Matter of fact, we’ll go a step further and court martial our troops when they play a game of pin the tail on Mohammed at Gitmo, or flush a Koran, or accidentally serve Achmed Jell-O. Not only that, but we’ll prosecute our intel ops who ferret out your Islamic mass-murderous plots, and we’ll promote Muslim maniacs to major within our own ranks.
This sensitive approach to war is supposed to have the intended effect, if you wouldn’t mind, of preventing you from blowing up planes full of American Christians on Christ’s birthday, thank you very much. It’s just a suggestion.

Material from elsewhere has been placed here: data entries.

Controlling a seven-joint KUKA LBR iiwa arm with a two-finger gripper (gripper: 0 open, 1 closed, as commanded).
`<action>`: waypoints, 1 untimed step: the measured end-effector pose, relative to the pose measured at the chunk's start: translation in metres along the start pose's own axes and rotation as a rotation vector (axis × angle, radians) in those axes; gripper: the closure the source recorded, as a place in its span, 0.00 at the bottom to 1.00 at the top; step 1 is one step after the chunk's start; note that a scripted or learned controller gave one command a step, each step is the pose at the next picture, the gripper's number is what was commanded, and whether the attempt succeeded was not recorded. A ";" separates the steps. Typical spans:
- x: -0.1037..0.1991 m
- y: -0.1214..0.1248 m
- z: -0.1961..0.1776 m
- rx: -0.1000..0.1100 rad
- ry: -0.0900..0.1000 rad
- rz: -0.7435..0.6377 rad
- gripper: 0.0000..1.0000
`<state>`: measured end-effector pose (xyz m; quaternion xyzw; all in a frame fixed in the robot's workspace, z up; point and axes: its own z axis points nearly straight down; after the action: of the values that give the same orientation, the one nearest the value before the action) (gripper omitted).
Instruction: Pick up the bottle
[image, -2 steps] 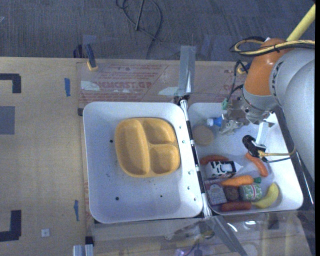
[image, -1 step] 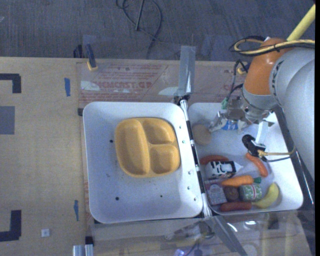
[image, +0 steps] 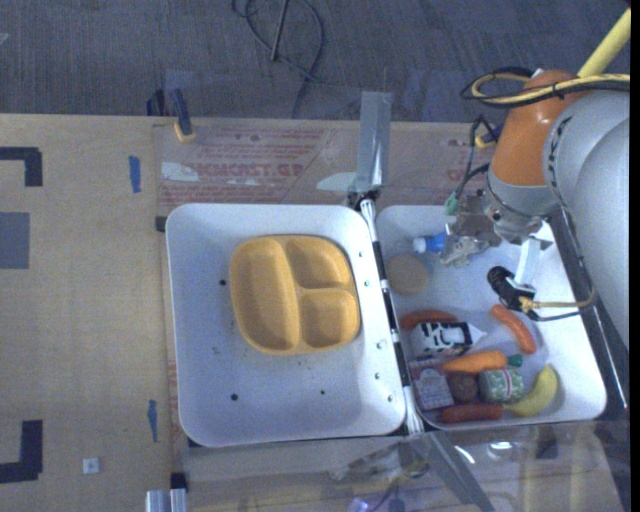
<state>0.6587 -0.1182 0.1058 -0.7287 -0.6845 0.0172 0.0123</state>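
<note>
Claw over the bottle, top of the right-hand bin.

Hanging low at the upper middle of the right bin (image: 590, 395), my claw (image: 462, 243) sits right at the bottle (image: 431, 243), which lies on its side with its blue cap pointing left toward the wall between the bins; my own metal covers most of its body, so I cannot tell whether anything is pinched, nor how my grip stands. I judge I am here because the bottle lies apart from the rest: the round brown disc (image: 407, 272) is just below it, while the carrot (image: 474, 361), the sausage (image: 514, 327), the banana (image: 538, 392) and the small cartons crowd the bin's lower half. The yellow divided plate (image: 295, 293) rests alone in the left bin (image: 200, 330), well clear of my reach.
</note>
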 end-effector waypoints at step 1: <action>0.001 0.000 0.000 -0.001 0.000 0.000 0.00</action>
<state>0.6590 -0.1176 0.1062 -0.7286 -0.6847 0.0169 0.0121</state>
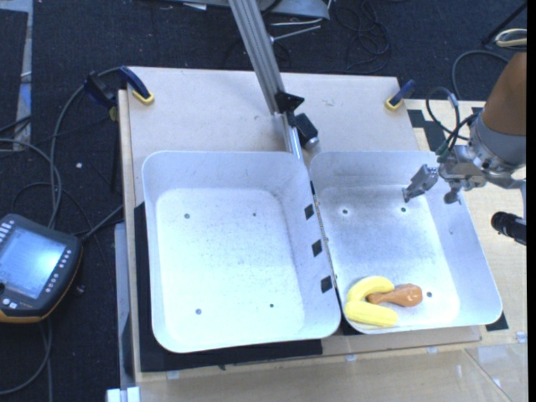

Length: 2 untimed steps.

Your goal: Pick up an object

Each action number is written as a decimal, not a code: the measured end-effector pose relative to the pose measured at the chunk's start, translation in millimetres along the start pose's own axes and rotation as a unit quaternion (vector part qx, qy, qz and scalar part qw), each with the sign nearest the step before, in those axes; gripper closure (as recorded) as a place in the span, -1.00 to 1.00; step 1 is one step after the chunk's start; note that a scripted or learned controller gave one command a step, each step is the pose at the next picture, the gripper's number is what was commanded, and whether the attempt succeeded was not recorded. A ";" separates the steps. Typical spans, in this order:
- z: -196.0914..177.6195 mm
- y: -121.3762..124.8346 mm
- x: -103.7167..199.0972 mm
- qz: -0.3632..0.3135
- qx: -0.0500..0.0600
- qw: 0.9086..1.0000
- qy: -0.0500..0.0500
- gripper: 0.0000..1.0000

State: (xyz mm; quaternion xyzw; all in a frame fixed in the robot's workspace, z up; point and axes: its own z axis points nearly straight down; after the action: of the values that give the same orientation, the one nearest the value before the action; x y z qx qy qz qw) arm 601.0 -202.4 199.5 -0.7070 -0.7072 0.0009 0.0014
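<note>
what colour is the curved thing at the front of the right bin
Yellow: the banana-shaped object lies beside an orange-brown piece, seen best in the camera view.

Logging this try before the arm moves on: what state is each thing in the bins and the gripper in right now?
Gripper: above the right bin's far part, fingers spread, nothing between them.
Yellow banana: lying flat at the near edge of the right bin, untouched.
Orange-brown piece: lying against the banana, untouched.
Left bin: level on the bench.
</note>
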 end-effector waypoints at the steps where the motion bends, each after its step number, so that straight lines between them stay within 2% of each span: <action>1: 63.1 -1.3 -0.7 0.000 0.001 1.000 0.000 -1.00; 2: 106.4 -2.2 -0.1 0.000 0.000 1.000 0.000 -1.00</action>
State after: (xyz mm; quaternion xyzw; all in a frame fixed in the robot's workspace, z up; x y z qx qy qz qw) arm 598.5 -202.4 93.1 -0.7070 -0.7072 0.0010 0.0018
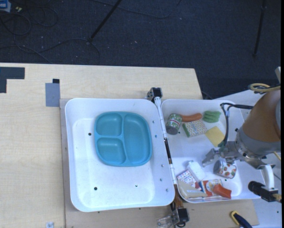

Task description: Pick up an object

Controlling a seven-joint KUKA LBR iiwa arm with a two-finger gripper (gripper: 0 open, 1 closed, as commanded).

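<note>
Jaws [219,156] stand spread apart, low inside the right bin [237,113], with nothing seen between them. Left bin [75,127] on the desk [27,165] carries a teal divided plate [122,138]. Right bin carries a small can [173,123], an orange carrot-like piece [193,117], a yellow block [215,136] and a patterned cup [226,168], which lies just beside the jaws. Judged step: approach to grasp. Next move calls for centring over the cup, then closing.
</note>
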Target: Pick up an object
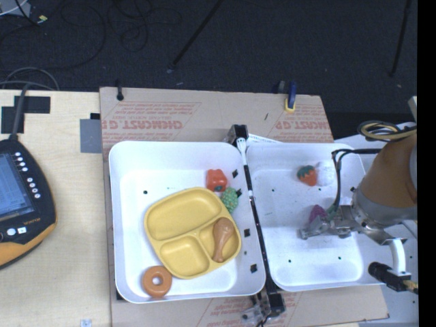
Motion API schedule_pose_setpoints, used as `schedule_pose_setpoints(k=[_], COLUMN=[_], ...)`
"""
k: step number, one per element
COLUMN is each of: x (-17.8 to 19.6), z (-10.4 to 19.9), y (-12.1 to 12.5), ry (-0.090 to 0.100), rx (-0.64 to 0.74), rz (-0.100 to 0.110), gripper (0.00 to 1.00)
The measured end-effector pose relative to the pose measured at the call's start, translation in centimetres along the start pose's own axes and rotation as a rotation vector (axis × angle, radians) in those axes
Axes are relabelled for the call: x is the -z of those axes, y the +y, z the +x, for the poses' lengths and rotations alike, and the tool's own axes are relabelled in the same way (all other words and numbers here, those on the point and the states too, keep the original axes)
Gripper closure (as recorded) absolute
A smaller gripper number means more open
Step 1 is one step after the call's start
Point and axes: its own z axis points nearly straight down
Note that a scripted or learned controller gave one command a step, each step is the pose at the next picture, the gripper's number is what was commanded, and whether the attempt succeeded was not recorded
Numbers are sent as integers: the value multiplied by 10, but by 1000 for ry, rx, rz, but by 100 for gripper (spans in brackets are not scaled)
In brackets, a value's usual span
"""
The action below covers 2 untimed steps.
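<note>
The purple toy sits mid-floor of the right bin, just beside the gripper reaching in from the bin's right edge. Can't tell how wide the gripper is set, and nothing's visibly held. The robot could easily clip the toy sideways, since the tip looks offset toward the bin's near edge

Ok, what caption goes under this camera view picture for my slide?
Robot gripper low in the right bin beside a purple toy; yellow tray in the left bin.
</note>
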Motion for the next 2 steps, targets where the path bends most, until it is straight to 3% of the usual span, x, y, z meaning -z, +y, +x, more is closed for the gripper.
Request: schedule_pose_setpoints(k=[1,2], x=[5,15], z=[12,10], y=[55,52], ry=[0,1], rx=[9,2], rz=[-7,-2], gripper=[0,100])
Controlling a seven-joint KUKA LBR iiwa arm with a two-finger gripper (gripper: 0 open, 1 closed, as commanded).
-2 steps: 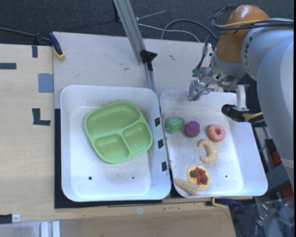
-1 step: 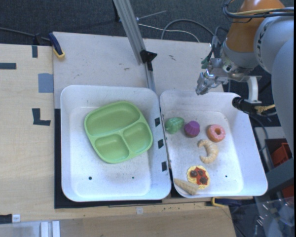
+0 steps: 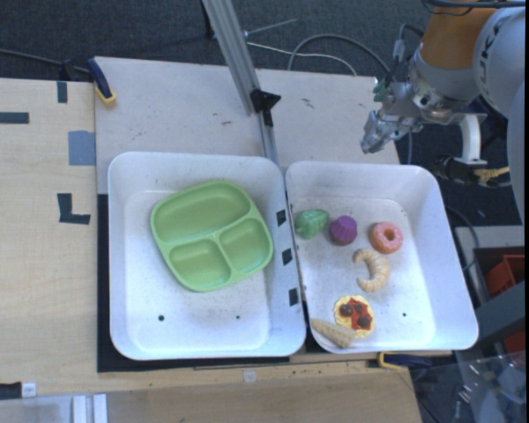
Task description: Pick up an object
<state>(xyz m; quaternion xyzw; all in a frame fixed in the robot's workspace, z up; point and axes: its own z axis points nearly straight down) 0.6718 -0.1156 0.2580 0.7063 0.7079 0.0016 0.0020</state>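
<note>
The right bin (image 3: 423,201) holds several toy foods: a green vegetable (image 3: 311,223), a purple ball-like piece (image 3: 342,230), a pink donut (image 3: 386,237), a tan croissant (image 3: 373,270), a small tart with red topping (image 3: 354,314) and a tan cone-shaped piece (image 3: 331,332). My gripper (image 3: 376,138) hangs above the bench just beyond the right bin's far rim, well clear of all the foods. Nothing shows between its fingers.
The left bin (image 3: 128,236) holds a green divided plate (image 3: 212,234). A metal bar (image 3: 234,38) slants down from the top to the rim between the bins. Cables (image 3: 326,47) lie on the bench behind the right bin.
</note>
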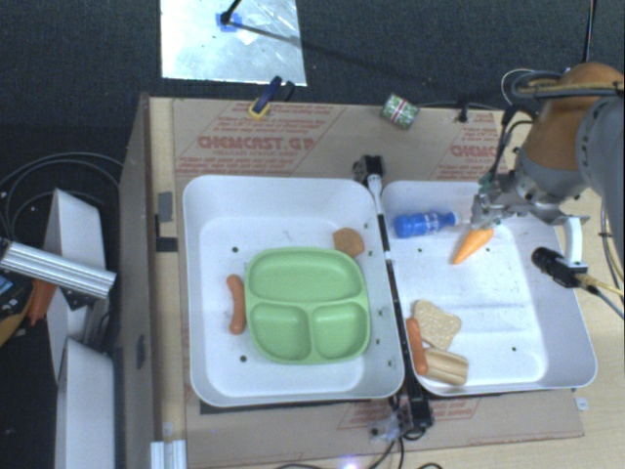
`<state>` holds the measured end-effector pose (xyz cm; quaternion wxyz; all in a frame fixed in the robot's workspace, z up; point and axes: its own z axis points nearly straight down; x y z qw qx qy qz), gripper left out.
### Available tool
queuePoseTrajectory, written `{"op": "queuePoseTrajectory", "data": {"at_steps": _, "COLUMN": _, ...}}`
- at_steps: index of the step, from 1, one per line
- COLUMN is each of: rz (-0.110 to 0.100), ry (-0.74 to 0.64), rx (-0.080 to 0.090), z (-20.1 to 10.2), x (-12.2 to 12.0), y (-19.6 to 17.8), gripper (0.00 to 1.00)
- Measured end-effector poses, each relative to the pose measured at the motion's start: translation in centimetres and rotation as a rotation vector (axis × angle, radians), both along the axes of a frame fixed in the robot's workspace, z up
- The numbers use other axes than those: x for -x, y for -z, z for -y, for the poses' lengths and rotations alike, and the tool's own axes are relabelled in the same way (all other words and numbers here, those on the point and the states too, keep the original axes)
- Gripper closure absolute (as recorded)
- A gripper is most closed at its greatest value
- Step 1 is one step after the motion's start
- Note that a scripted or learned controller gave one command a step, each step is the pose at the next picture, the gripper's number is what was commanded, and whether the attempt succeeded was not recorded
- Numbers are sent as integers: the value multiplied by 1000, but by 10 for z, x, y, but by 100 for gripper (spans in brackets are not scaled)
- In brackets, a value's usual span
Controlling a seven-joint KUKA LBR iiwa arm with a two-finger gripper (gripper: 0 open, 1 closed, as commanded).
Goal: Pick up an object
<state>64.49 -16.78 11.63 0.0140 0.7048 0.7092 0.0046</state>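
My fingers sat low over the right bin, near its far edge, and whether they were spread or closed I could not tell. The left bin carried a green divided plate. A blue bottle lay by the right bin's far-left corner. The carrot touched my gripper with its thick end. I judged the pick unproven: reach done, grip and lift left.

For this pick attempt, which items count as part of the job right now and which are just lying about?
In play:
gripper, low over the right bin
orange carrot, right under the gripper
blue bottle, beside it

Lying about:
green tray
sausage
brown cookie
toast
bread roll
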Motion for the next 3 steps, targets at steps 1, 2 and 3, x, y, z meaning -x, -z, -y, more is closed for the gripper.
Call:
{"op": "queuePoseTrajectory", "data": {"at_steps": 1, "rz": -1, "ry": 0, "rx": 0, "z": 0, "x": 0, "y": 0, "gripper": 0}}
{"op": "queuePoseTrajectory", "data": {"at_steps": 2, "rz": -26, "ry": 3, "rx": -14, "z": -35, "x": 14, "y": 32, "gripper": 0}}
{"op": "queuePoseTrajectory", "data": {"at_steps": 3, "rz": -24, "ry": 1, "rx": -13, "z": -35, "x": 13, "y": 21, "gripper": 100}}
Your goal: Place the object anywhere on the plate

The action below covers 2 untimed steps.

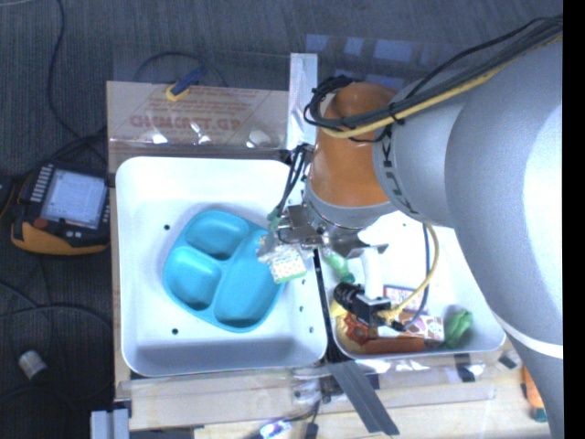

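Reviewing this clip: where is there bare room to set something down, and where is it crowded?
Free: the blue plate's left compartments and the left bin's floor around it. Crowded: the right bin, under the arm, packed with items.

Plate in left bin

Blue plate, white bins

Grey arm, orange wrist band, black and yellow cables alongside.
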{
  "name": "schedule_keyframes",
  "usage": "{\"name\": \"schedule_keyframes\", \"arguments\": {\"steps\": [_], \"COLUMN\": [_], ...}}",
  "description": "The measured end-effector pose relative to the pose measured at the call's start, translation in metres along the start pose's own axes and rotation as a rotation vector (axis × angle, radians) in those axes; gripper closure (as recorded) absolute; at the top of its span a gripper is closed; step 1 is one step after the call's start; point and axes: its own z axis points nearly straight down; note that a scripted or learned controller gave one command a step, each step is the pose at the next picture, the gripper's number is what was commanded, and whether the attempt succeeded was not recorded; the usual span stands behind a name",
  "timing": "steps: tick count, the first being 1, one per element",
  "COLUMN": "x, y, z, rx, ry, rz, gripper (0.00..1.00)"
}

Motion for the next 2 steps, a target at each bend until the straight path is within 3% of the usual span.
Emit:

And it would be nice if you would play our game, as well.
However, if you don’t capitulate to our level of niceness, we will continue to maintain that level because we want to prove to the world that we’re pleasant even if thousands more Americans have to be killed. Again, we’re not pressuring you to stop the Christmas attacks, we’re just trying to give you something to think about while you’re screaming in tongues and burning our American flag.
Until then we might have to inconvenience some of you who wish to fly our friendly skies. Yep, you might start getting profiled because everybody and their dog think you suck and don’t trust your type much anymore. No offense, of course.
Oh, and for your information, I hear Kevin Jennings has volunteered to do the TSA pat downs and cavity searches on those who fit the “man-made disaster” profile. I hear he’s very thorough.